Whether his televised confession will help or hurt Armstrong's bruised reputation and his already-tenuous defense in at least two pending lawsuits, and possibly a third, remains to be seen. Either way, a story that seemed too good to be true — cancer survivor returns to win one of sport's most grueling events seven times in a row — was revealed to be just that.

Winfrey got right to the point, asking for yes-or-no answers to five questions.

Did Armstrong use banned substances? "Yes."

Did he use EPO? "Yes."

Did he do blood doping and transfusions? "Yes."

Did he use testosterone, cortisone and human growth hormone? "Yes."

Did he do it in all seven of his Tour wins? "Yes."

Along the way, Armstrong cast aside teammates who questioned his tactics, yet swore he raced clean and tried to silence anyone who said otherwise.

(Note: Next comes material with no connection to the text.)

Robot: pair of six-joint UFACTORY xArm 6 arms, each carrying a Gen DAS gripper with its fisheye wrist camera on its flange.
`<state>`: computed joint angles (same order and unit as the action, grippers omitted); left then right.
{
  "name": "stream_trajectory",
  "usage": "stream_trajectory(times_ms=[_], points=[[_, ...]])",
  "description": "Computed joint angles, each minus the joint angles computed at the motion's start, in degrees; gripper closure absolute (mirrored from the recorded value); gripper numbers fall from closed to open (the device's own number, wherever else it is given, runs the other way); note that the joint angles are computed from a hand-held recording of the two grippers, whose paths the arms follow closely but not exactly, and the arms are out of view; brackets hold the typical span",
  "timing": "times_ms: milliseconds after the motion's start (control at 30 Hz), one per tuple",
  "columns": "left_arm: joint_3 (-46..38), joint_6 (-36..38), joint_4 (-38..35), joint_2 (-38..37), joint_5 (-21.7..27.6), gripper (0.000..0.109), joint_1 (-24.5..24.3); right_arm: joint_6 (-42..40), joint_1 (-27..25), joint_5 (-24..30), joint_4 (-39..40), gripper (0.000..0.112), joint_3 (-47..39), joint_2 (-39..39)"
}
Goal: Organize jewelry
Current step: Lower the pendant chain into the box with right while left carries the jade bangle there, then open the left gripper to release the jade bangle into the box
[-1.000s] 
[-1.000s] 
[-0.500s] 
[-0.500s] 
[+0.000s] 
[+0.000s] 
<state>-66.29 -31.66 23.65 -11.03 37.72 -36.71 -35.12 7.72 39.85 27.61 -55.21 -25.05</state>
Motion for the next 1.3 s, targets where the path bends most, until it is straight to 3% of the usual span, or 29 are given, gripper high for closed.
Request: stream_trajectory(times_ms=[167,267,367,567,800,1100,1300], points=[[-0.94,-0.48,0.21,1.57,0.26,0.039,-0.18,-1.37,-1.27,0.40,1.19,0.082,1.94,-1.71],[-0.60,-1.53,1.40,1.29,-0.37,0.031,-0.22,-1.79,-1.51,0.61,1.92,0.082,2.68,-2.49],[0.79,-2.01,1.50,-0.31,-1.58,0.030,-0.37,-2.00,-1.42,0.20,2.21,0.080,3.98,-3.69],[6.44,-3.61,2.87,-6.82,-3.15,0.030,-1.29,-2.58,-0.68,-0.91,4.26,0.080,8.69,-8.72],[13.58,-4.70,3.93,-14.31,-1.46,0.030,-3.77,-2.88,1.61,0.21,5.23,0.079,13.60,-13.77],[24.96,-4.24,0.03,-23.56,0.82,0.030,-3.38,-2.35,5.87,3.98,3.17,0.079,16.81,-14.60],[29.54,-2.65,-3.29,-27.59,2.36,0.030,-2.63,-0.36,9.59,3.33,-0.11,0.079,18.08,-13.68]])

Ruthless and rich enough to settle any score, no place seemed beyond his reach — courtrooms, the court of public opinion, even along the roads of his sport's most prestigious race.

That relentless pursuit was one of the things that Armstrong said he regretted most.

"It's a major flaw, and it's a guy who expected to get whatever he wanted and to control every outcome. And it's inexcusable. And when I say there are people who will hear this and never forgive me, I understand that. I do."